Task to complete:
Read through the data and count the lines that contain the string "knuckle"; give only the result.
****************************************
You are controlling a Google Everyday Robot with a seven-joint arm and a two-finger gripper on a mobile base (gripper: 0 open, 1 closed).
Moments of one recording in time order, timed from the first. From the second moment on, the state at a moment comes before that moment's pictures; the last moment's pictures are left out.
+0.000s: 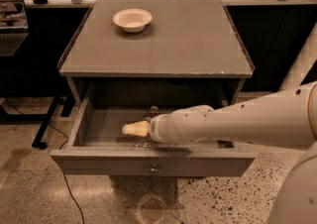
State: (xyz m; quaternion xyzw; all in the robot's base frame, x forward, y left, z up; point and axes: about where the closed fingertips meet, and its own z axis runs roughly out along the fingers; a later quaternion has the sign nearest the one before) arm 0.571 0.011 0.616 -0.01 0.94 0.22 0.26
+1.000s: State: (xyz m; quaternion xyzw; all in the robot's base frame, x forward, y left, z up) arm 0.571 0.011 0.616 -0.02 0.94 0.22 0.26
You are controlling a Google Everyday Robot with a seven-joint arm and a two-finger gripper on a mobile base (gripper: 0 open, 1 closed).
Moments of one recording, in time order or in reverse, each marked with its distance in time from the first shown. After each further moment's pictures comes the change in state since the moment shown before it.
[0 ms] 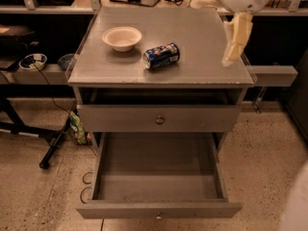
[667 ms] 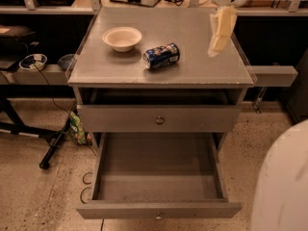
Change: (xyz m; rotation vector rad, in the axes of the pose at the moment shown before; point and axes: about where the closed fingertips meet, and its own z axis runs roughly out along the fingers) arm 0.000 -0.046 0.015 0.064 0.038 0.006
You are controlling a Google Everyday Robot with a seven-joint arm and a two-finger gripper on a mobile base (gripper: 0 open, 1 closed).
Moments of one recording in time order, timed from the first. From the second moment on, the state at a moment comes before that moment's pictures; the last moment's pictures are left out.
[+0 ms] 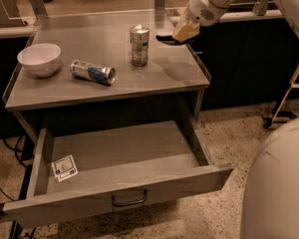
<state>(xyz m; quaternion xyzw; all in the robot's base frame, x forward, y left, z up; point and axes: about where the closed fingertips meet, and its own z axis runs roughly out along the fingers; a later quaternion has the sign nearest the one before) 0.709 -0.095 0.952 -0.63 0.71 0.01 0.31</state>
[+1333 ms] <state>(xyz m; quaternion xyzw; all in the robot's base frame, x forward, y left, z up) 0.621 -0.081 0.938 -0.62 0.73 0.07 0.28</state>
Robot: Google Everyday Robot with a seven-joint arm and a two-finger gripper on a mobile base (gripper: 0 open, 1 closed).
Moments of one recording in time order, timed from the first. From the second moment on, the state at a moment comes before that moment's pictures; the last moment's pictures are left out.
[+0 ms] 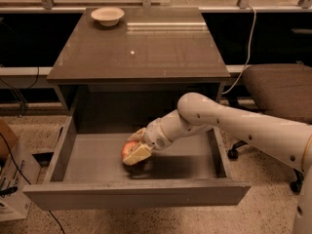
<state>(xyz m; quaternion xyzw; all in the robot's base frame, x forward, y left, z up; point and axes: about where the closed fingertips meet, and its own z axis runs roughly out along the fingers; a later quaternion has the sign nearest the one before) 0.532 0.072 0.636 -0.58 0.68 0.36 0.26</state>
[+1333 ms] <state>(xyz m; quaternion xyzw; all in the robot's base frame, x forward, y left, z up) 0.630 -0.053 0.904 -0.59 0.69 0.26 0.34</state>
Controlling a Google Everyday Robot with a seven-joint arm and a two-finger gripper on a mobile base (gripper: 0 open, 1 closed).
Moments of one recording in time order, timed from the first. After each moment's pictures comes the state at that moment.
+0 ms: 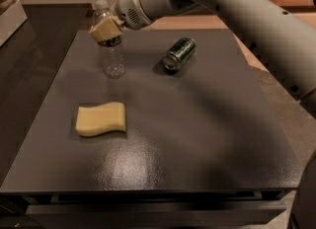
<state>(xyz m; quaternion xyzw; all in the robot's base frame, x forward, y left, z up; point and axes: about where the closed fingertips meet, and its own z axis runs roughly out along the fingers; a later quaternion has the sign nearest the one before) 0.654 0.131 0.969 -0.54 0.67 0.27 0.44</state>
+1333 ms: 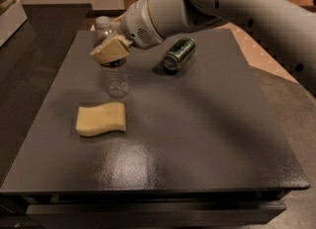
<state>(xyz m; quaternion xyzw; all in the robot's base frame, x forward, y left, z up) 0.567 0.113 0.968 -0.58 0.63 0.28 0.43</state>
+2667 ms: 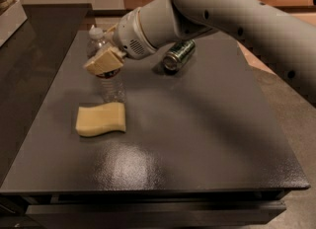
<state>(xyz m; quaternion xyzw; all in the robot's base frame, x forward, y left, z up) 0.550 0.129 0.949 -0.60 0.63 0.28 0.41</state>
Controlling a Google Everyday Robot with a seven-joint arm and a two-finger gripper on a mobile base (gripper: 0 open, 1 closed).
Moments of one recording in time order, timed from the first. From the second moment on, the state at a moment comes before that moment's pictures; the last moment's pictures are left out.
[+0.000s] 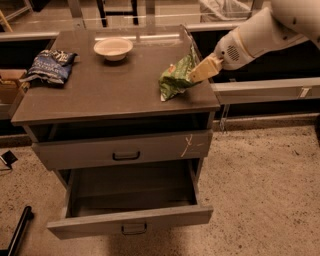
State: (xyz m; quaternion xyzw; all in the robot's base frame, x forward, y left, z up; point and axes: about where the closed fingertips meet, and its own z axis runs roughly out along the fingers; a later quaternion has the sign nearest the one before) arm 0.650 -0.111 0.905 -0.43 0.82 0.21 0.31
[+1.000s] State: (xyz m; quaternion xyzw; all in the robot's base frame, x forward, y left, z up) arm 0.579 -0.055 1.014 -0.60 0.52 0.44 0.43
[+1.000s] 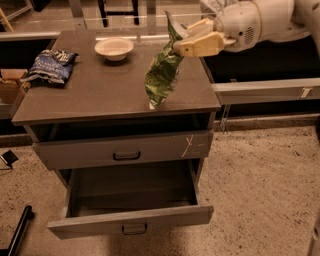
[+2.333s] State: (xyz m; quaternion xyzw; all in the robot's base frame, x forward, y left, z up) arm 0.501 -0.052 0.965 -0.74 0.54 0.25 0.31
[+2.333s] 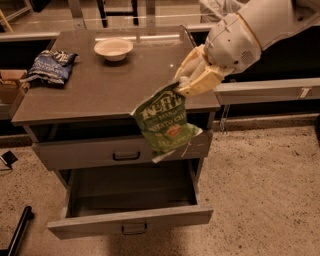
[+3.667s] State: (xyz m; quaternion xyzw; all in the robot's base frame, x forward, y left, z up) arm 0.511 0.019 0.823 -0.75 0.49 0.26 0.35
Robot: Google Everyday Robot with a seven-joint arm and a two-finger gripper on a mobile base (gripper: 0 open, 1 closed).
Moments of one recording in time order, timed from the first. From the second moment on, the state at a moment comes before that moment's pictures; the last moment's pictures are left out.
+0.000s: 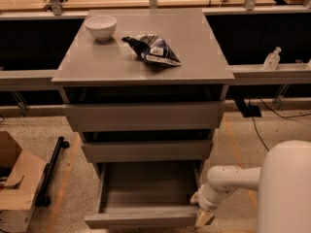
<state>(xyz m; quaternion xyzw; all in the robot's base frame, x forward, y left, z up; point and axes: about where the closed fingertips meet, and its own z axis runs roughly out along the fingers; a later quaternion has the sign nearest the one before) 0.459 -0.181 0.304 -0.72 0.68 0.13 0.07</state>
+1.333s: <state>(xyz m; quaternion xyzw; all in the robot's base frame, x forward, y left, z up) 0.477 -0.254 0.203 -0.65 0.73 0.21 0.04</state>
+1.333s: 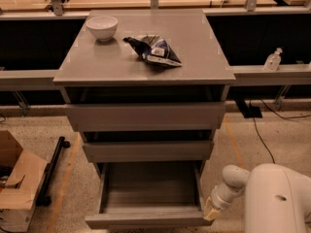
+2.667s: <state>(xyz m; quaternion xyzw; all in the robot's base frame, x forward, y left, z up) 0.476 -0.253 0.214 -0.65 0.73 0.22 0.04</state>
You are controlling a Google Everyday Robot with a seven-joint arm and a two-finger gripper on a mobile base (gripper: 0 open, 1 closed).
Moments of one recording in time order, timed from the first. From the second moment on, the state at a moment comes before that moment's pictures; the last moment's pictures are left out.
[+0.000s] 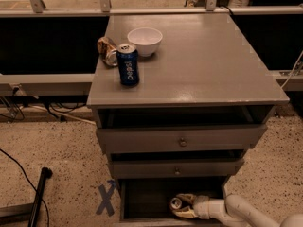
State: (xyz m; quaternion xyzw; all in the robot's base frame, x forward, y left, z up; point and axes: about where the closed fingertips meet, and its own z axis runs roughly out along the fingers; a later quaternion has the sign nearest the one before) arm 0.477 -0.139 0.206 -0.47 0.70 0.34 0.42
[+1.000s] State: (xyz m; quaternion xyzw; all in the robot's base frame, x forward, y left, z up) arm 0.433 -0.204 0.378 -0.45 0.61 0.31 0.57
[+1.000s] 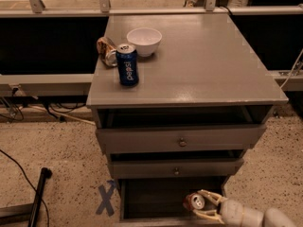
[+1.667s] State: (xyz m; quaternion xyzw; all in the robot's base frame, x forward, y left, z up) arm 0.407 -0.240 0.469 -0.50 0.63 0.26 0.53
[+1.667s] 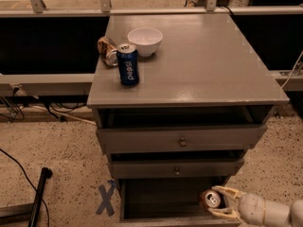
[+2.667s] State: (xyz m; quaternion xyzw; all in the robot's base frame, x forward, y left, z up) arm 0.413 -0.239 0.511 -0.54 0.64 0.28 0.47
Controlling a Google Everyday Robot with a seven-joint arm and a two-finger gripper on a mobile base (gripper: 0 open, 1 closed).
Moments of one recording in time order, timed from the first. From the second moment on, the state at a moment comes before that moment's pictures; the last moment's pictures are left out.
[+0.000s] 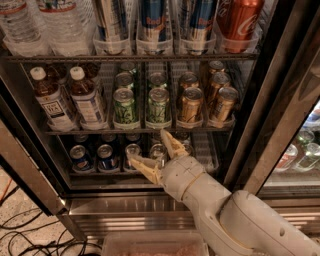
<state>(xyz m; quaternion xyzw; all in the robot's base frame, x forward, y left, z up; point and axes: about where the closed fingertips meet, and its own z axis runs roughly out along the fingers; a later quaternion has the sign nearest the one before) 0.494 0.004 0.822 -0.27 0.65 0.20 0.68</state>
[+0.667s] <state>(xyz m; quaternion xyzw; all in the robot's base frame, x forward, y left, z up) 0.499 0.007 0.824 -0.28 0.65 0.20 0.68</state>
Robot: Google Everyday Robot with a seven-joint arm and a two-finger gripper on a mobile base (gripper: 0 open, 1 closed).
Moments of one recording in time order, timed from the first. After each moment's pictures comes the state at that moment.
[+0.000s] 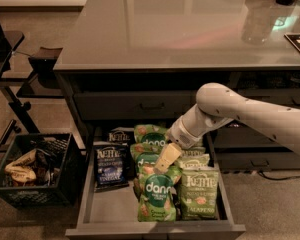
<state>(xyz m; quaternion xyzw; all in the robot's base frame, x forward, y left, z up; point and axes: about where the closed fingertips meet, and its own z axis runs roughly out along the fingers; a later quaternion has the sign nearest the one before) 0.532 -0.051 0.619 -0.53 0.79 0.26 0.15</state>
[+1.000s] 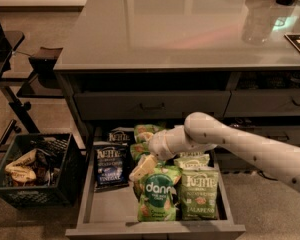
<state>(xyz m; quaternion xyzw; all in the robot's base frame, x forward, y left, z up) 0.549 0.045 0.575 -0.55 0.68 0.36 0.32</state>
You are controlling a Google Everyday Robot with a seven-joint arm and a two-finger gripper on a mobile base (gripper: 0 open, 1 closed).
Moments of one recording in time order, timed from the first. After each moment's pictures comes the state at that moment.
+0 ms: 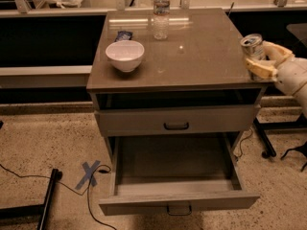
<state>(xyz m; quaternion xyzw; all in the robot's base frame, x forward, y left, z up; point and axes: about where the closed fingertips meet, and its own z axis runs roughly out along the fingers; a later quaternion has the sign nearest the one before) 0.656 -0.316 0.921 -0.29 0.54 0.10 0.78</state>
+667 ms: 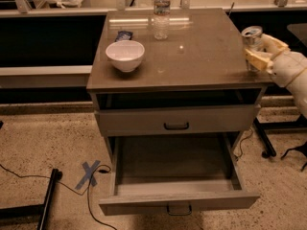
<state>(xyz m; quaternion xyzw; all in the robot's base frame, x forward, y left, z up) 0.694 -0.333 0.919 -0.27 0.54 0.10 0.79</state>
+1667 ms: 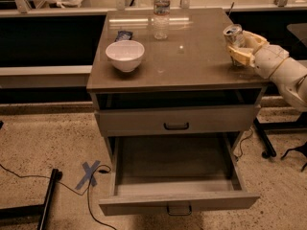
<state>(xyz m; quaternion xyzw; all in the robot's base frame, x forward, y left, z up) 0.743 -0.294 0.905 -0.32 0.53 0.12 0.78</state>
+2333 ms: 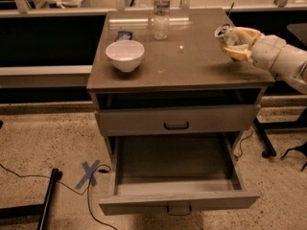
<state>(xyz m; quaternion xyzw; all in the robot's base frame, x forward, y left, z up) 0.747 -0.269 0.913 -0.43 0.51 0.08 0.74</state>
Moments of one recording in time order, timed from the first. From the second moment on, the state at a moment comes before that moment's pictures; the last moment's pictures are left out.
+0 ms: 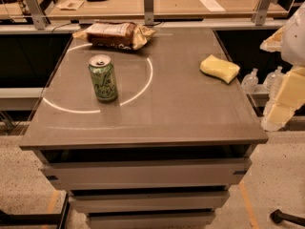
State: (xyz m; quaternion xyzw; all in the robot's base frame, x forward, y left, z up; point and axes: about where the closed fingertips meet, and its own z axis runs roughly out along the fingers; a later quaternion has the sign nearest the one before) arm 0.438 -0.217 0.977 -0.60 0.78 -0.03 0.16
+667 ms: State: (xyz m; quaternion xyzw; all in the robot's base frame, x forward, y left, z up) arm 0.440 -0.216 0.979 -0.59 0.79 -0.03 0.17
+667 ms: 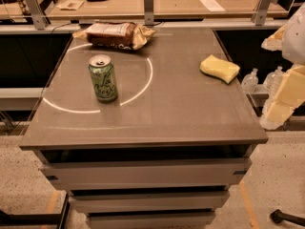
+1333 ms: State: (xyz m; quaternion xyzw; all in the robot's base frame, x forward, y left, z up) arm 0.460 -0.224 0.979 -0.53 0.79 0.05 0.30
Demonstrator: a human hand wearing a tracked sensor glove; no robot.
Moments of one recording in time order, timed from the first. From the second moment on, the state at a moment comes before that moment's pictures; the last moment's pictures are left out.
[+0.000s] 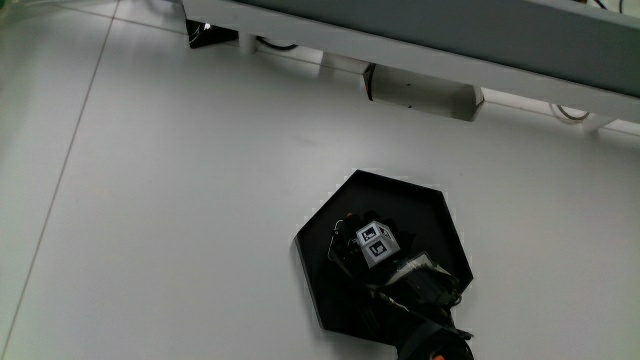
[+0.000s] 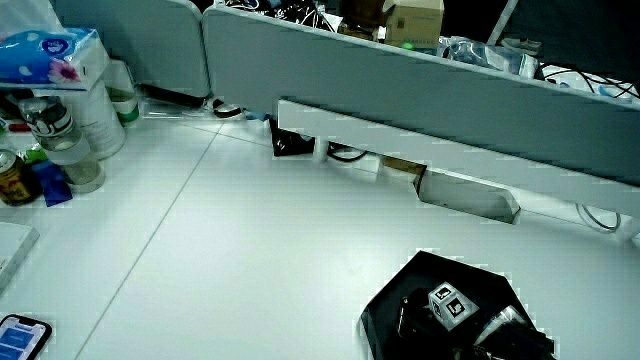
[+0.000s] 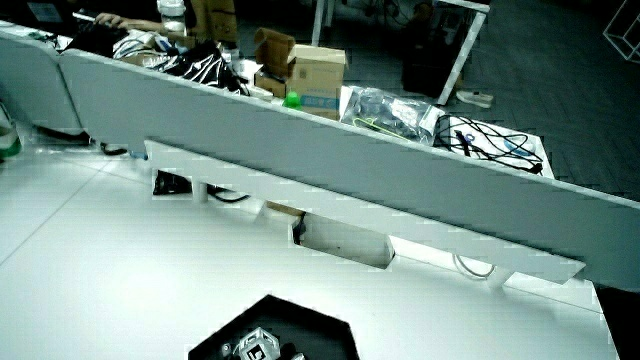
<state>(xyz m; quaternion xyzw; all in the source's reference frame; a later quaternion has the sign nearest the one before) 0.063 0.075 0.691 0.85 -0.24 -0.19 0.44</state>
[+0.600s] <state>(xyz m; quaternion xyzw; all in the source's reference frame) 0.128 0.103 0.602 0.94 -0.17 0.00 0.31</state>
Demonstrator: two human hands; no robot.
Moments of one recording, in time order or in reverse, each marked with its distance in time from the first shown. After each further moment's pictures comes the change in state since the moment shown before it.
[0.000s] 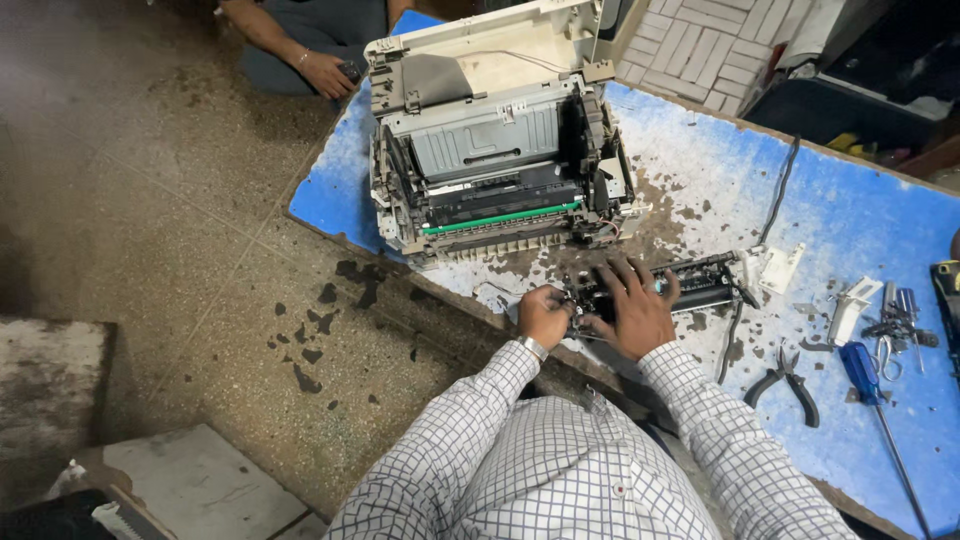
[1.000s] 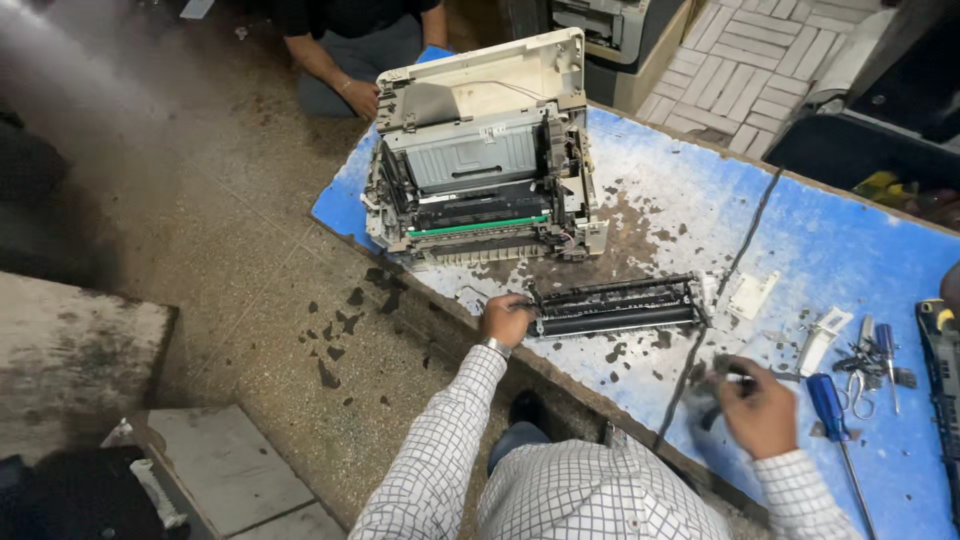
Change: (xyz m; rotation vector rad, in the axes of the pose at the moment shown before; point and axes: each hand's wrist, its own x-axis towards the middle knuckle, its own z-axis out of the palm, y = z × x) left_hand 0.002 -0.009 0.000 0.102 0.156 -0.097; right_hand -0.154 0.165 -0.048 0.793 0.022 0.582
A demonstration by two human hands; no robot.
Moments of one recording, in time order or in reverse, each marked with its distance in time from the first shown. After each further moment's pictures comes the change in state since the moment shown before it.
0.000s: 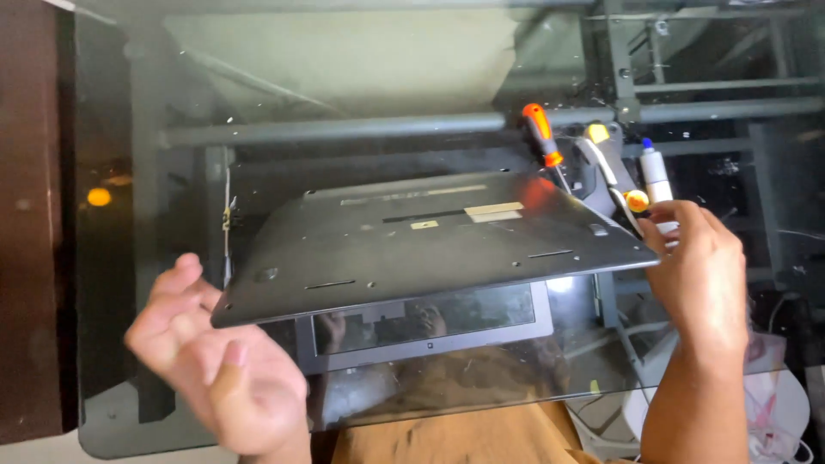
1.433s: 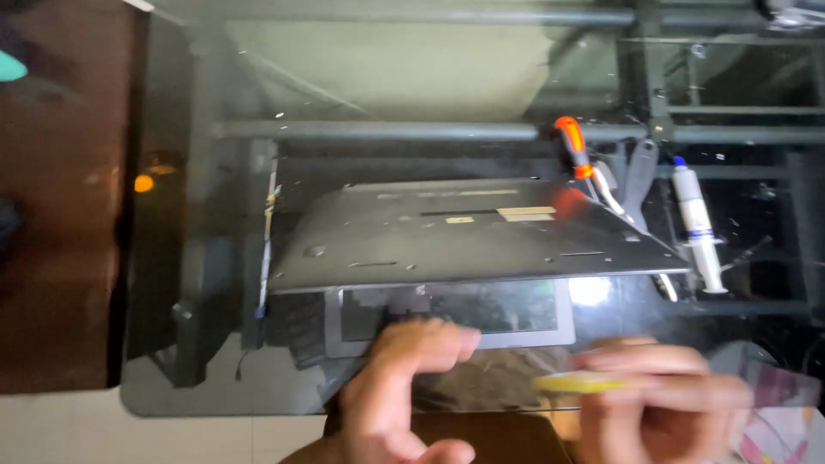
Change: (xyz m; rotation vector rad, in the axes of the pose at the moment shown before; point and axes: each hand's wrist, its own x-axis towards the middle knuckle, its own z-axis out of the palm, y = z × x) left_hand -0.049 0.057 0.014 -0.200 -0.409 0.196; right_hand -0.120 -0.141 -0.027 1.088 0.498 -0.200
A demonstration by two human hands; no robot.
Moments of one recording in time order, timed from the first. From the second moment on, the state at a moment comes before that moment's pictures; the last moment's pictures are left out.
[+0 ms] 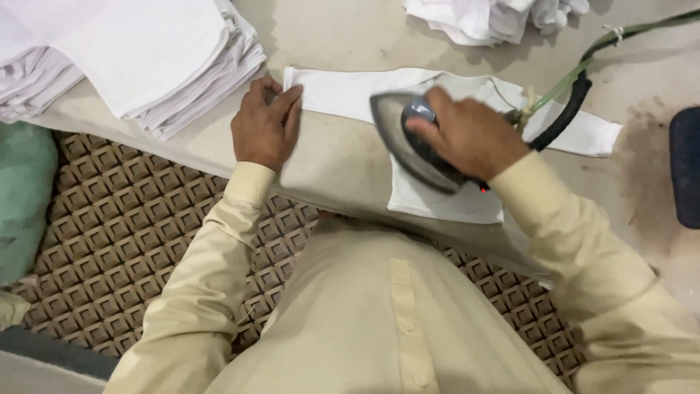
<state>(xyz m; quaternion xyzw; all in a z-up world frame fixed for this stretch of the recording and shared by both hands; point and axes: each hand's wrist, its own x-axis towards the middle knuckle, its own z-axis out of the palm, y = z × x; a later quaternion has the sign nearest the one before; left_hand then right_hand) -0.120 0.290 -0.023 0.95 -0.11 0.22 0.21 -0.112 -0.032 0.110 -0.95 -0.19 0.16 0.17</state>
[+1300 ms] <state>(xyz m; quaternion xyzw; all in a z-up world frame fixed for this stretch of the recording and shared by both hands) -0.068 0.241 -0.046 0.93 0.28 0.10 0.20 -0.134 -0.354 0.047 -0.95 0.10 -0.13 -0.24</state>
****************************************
Written answer:
3